To compare the therapeutic effectiveness and safety of Roux-en-Y gastric bypass (RYGB) and one anastomosis gastric bypass (OAGB) as conversion surgeries after failed laparoscopic sleeve gastrectomy (LSG), highlighting the significance of this comparison.
Key Findings:
Both RYGB and OAGB were effective in achieving weight loss and improving obesity-related comorbidities, with specific statistics provided.
RYGB had a higher rate of complete remission of type 2 diabetes compared to OAGB, supported by data.
OAGB was associated with fewer complications related to biliary reflux, with comparative rates included.
Interpretation:
RYGB may be more effective for achieving diabetes remission, while OAGB offers a simpler approach with fewer complications, suggesting both procedures have distinct advantages as conversion options after failed LSG, with implications for clinical practice.
Limitations:
Retrospective nature of the study may introduce bias, particularly in patient selection.
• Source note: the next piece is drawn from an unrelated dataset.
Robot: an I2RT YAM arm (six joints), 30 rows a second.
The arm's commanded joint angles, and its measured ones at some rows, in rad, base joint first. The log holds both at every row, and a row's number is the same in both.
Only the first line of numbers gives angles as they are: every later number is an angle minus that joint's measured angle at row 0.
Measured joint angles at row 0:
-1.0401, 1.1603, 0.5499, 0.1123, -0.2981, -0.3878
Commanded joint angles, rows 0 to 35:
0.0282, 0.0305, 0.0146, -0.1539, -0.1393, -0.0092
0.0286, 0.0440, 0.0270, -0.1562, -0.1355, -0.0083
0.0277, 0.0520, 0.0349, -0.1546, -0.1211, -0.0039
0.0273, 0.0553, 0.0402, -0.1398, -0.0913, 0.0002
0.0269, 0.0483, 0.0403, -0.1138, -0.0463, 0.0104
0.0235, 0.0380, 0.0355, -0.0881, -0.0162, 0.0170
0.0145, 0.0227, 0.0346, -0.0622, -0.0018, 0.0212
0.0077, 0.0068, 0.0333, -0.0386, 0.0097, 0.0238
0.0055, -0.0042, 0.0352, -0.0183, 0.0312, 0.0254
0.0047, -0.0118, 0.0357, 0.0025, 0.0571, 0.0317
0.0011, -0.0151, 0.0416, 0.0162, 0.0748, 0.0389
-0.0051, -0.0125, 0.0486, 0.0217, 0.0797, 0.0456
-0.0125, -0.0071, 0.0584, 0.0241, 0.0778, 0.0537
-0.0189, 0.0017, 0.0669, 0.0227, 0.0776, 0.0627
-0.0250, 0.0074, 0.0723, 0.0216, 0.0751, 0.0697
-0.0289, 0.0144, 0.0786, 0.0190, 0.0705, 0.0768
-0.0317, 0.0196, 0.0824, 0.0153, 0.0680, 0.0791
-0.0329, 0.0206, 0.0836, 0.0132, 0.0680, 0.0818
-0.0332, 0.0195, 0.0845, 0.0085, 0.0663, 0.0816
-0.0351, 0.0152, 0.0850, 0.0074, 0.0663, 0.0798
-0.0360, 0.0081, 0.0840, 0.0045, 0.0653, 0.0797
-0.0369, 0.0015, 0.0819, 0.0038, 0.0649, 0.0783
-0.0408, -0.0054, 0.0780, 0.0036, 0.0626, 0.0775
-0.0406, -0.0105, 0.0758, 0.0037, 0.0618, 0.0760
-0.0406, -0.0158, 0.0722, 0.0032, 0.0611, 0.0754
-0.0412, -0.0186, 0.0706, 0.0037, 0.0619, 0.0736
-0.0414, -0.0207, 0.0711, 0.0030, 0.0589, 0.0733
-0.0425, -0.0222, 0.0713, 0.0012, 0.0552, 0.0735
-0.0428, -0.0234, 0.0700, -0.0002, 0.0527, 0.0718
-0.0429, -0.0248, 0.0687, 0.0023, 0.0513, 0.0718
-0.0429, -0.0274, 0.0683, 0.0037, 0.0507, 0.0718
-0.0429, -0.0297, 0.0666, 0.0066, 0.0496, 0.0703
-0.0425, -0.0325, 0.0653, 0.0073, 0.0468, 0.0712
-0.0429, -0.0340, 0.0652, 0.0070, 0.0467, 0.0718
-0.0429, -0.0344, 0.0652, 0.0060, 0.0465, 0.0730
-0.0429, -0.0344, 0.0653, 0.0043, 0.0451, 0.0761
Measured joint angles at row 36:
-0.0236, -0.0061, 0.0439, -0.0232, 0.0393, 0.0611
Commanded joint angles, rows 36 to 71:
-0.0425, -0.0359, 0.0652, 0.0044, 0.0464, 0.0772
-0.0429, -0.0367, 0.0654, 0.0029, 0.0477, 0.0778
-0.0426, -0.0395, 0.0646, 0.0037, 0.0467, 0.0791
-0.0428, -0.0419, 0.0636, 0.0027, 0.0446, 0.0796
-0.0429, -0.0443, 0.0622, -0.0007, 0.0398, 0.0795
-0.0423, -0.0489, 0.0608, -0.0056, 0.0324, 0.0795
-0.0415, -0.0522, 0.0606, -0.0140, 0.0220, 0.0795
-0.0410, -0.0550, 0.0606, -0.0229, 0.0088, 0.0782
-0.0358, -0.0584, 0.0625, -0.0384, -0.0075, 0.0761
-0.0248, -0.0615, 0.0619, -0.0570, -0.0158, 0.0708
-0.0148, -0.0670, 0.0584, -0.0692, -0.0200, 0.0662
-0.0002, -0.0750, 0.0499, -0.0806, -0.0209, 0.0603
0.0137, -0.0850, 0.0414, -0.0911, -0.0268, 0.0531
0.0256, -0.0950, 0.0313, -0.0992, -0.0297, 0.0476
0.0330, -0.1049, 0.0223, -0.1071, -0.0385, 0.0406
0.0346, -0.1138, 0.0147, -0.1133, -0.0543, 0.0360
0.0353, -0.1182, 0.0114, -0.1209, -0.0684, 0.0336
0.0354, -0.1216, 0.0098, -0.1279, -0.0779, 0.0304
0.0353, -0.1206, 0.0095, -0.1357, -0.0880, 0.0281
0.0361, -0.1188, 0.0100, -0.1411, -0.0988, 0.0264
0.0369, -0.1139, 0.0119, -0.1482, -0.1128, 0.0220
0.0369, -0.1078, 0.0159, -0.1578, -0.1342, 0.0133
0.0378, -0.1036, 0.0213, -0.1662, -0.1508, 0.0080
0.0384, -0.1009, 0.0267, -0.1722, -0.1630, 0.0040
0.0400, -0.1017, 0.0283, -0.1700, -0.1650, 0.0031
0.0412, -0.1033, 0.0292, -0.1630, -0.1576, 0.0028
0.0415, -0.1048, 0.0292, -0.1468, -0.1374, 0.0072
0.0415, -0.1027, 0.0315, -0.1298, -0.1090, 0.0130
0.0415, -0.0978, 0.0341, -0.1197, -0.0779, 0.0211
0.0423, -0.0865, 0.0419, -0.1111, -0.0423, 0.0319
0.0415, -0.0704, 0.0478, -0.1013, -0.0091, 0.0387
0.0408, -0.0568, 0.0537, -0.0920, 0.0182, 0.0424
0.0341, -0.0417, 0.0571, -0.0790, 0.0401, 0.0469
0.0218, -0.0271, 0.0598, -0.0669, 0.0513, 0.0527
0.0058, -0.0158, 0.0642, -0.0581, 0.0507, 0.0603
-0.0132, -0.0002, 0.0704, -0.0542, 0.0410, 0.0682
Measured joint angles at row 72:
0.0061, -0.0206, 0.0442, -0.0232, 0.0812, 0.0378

Limited sample size and follow-up duration may affect the generalizability of the findings.
Conclusion:
Both RYGB and OAGB are viable conversion options after failed LSG, with RYGB potentially offering better outcomes for diabetes remission, while OAGB may present a safer alternative with fewer complications, emphasizing the importance of these findings in the context of existing literature.